_DATA EXTRACTS_

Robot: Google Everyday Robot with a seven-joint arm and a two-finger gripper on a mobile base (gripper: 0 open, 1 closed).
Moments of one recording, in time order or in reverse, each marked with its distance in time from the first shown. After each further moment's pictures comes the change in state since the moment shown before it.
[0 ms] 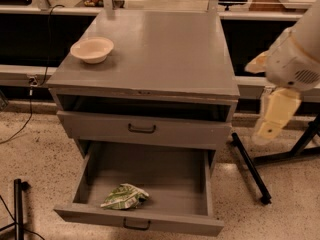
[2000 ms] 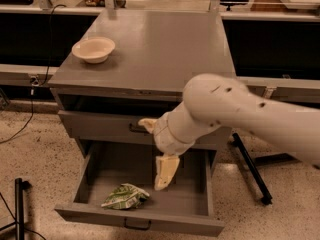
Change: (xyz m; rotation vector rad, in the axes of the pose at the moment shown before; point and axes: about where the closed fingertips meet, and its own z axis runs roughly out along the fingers) arm -0.167 0.070 0.222 -0.073 -0.353 -0.453
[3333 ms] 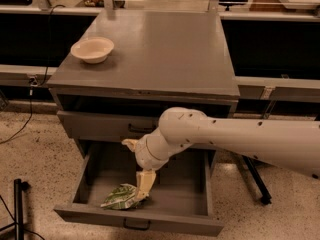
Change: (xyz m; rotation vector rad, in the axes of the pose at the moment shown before) arm 0.006 0.003 0.134 -0.062 -0.112 0.017
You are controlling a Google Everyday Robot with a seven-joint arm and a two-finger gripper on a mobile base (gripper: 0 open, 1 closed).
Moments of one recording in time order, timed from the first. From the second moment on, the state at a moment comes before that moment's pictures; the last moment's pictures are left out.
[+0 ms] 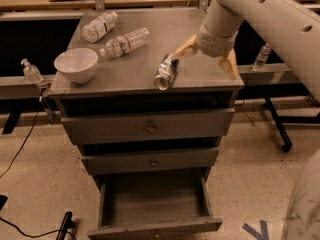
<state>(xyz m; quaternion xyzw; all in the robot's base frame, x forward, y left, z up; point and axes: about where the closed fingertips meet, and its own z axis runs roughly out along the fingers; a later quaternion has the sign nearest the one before) 0.669 -0.147 0.867 -0.97 0.21 -0.13 0.08</state>
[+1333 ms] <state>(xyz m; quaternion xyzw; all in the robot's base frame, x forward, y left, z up) 0.672 -0.135 0.862 -0.97 0.19 -0.13 0.09</state>
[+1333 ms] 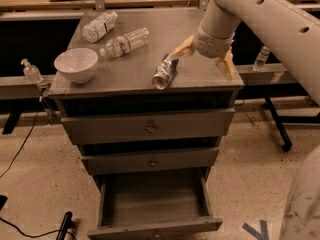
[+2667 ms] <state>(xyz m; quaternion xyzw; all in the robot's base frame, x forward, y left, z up) 0.701 -0.072 0.850 -0.97 0.18 -0.08 0.13</state>
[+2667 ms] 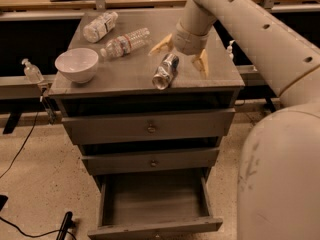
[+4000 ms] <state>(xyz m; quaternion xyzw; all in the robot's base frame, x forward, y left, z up) 0.700 -0.038 0.837 -0.98 0.16 -0.05 0.11</state>
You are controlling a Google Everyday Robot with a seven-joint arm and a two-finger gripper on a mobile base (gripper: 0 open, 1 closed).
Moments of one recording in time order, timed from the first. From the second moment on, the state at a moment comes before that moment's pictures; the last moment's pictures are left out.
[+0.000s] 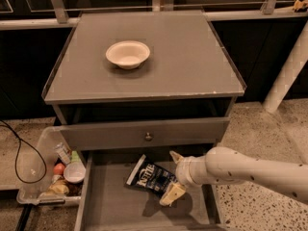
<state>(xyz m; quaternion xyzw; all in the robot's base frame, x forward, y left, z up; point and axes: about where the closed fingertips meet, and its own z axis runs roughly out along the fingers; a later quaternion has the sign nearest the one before) 0.484 -0.073 0.519 -0.57 0.74 0.15 0.32</state>
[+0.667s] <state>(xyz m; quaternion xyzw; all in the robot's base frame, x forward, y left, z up) 0.485 -0.034 0.428 -0.56 0.74 0.19 0.33</state>
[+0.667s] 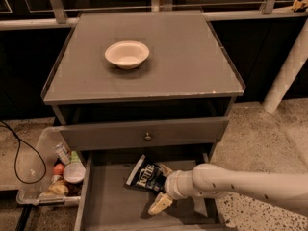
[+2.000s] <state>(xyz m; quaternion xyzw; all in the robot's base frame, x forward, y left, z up) 0.480 -0.018 0.373 -0.55 0.74 0.19 0.33</state>
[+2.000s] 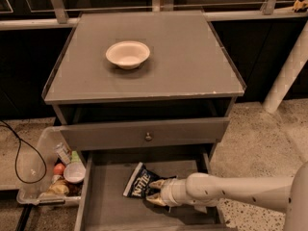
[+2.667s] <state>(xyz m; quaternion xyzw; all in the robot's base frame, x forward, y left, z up) 0.480 -0.018 0.373 -0.55 0.74 0.19 0.33</state>
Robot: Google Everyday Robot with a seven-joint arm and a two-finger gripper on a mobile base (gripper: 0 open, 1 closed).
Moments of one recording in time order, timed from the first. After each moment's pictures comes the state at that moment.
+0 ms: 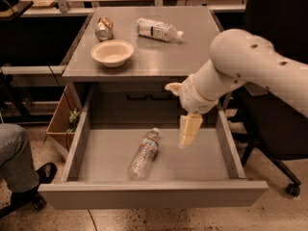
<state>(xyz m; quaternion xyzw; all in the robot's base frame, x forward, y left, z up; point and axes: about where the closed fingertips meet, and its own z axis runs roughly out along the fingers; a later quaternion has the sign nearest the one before) 0.543 -0.068 0.787 -0.75 0.62 0.07 0.24</state>
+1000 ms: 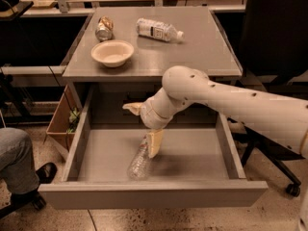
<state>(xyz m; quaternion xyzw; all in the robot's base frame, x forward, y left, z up) 0.574 0.051 0.685 -0.85 0.44 0.10 0.28</state>
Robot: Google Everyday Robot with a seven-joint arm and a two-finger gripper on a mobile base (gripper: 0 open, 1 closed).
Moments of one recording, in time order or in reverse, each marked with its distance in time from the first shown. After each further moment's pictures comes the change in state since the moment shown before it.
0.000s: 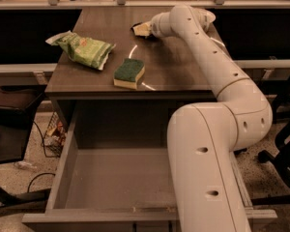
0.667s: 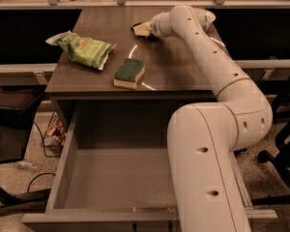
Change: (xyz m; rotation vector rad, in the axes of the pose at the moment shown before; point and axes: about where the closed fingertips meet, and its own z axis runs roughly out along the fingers) arm 0.000 0.000 0.000 0.000 0.000 0.000
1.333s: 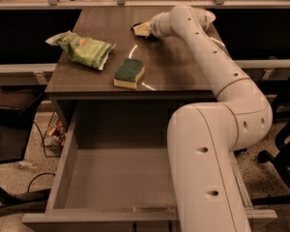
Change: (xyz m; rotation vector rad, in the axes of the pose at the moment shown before) arm 0.000 0.000 0.000 0.000 0.000 0.000
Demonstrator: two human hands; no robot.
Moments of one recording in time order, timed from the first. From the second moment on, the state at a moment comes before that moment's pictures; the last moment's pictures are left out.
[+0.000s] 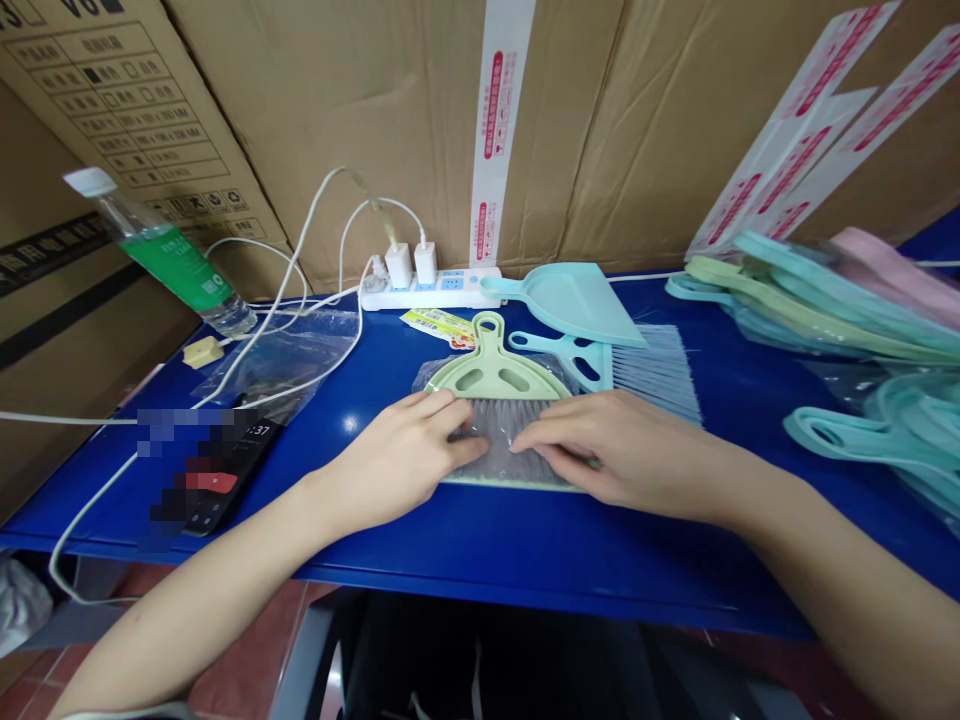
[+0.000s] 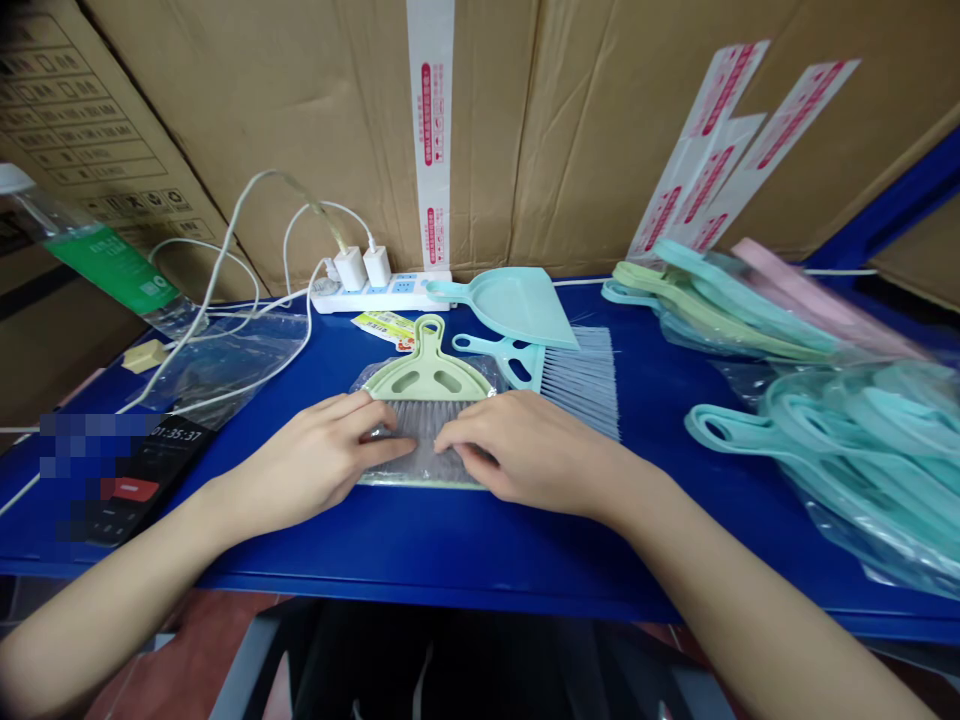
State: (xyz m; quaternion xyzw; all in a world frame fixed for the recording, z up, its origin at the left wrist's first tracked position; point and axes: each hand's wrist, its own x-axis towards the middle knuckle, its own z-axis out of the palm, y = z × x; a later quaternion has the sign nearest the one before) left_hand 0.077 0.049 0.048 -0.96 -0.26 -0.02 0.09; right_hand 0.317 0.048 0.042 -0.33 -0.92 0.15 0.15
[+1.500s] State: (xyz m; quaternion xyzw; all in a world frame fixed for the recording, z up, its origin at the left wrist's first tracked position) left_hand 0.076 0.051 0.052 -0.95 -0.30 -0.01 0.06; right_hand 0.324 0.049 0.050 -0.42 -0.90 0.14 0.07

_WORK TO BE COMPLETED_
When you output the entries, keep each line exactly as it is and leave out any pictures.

_OUTPUT FOR THIS TASK_
Robot: Google Everyday Robot with a seven-joint arm and a two-finger gripper on a mobile base (gripper: 0 open, 1 closed).
Moments of one recording, in time order or in reverse, each marked with its distance in time from the first shown. After each further moment's pictures comes the change in state since the moment shown before it.
[0 ms] 
[2000 ms] 
Change: (xyz m; rotation vector rad, in the axes of the pose at the moment shown before; point and axes: about where the closed fingertips meet, and its own z axis runs roughly out along the fingers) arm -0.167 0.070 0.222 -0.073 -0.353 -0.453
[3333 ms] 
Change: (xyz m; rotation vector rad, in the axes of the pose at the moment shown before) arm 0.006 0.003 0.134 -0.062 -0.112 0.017
You are controlling a Google Everyday Robot with a seven-joint arm and a two-finger gripper on a mobile base (gripper: 0 open, 1 closed).
Moments of one recording in time order, timed from the first. From the second moment on, the state at a moment comes before that moment's pictures; the last moment's pictures are left out.
[+0 ms] 
<state>(xyz m; quaternion xyzw; all in the robot's base frame, x forward, y left, z up; point and axes: about where the closed fingertips meet, and its own z axis runs roughly out along the fingers; a later quaternion has the sign nearest the one before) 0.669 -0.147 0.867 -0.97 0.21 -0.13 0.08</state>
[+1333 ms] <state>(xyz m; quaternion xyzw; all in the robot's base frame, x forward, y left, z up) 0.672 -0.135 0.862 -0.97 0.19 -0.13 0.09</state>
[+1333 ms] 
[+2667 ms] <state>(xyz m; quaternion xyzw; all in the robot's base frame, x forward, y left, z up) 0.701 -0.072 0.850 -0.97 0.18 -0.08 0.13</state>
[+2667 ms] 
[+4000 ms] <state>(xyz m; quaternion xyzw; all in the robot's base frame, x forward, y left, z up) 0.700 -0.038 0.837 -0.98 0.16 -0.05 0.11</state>
You are controlling a Google Everyday Robot with a seven-joint arm and a two-finger gripper on a mobile base (gripper: 0 open, 1 closed).
Moments of one recording in time order, timed from the first. From the second moment on, the state at a moment comes before that moment's pictures; the last moment's pictures are left out.
[+0.000s] 
<state>(xyz m; quaternion xyzw; all in the robot's base frame, x forward, y left, z up; point and axes: about where the closed fingertips meet, and its own z axis runs roughly out along the fingers; a later quaternion has the sign nearest the one before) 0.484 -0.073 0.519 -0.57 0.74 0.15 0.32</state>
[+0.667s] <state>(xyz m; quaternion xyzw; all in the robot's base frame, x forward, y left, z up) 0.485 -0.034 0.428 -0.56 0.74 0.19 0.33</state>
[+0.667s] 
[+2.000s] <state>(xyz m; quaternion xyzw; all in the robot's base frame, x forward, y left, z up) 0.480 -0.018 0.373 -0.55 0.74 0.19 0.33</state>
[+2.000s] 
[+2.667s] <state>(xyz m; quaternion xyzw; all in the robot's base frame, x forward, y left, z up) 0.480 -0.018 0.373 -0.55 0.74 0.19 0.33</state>
Robot: Google Everyday Robot with a seven-joint arm and a two-finger gripper on a mobile base (gripper: 0 open, 1 closed).
Moments of one recording in time order, timed from the first. After each moment's pictures comes the state at that moment.
+0 ms: 
<state>(xyz m; quaternion xyzw; all in the robot's base frame, x forward, y left, z up; point and axes: about where the closed fingertips meet, and its own z axis runs roughly out along the fingers; a later quaternion has the sign nearest the one before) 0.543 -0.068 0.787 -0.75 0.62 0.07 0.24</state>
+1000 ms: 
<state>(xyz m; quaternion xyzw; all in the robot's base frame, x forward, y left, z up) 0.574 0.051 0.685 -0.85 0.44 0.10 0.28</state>
Robot: Google Everyday Robot with a seven-joint arm and a two-finger gripper on a mobile base (gripper: 0 open, 1 closed).
Moments of one recording, in time order or in reverse, each marked with its distance in time from the first shown. After each further moment's pictures comes the change in state since the moment shown before it.
0.000s: 
0.667s: 
Change: (xyz m; rotation vector rad, in the axes of the pose at the moment shown before; point and axes: about where the closed fingertips meet, and its own z axis runs roughly out along the fingers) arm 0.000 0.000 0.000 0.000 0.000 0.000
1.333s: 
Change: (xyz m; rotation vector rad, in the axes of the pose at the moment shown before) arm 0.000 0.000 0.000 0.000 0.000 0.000
Demonstrator: two human hands; no robot.
Moments of one recording in time order, timed from the first. From the second moment on, the state at a moment comes before that moment's pictures; the last moment's pictures are left out.
[+0.000s] 
[+0.000s] 
State: (xyz m; quaternion xyzw; all in a world frame fixed for the recording, z up, its origin at the left wrist's first tracked position; point and axes: each hand's wrist, its own x-axis towards the middle knuckle, its own z-axis out of the palm, y = z × x; a later quaternion has the sign nearest the one before) left_hand 0.077 0.049 0.048 -0.96 -0.26 -0.02 0.09; right_hand 0.317 0.048 0.042 -0.33 -0.92 0.15 0.15
[+1.500s] State: (xyz m; quaternion xyzw; all in a world frame fixed for the recording, z up, its origin at the left wrist's first tracked position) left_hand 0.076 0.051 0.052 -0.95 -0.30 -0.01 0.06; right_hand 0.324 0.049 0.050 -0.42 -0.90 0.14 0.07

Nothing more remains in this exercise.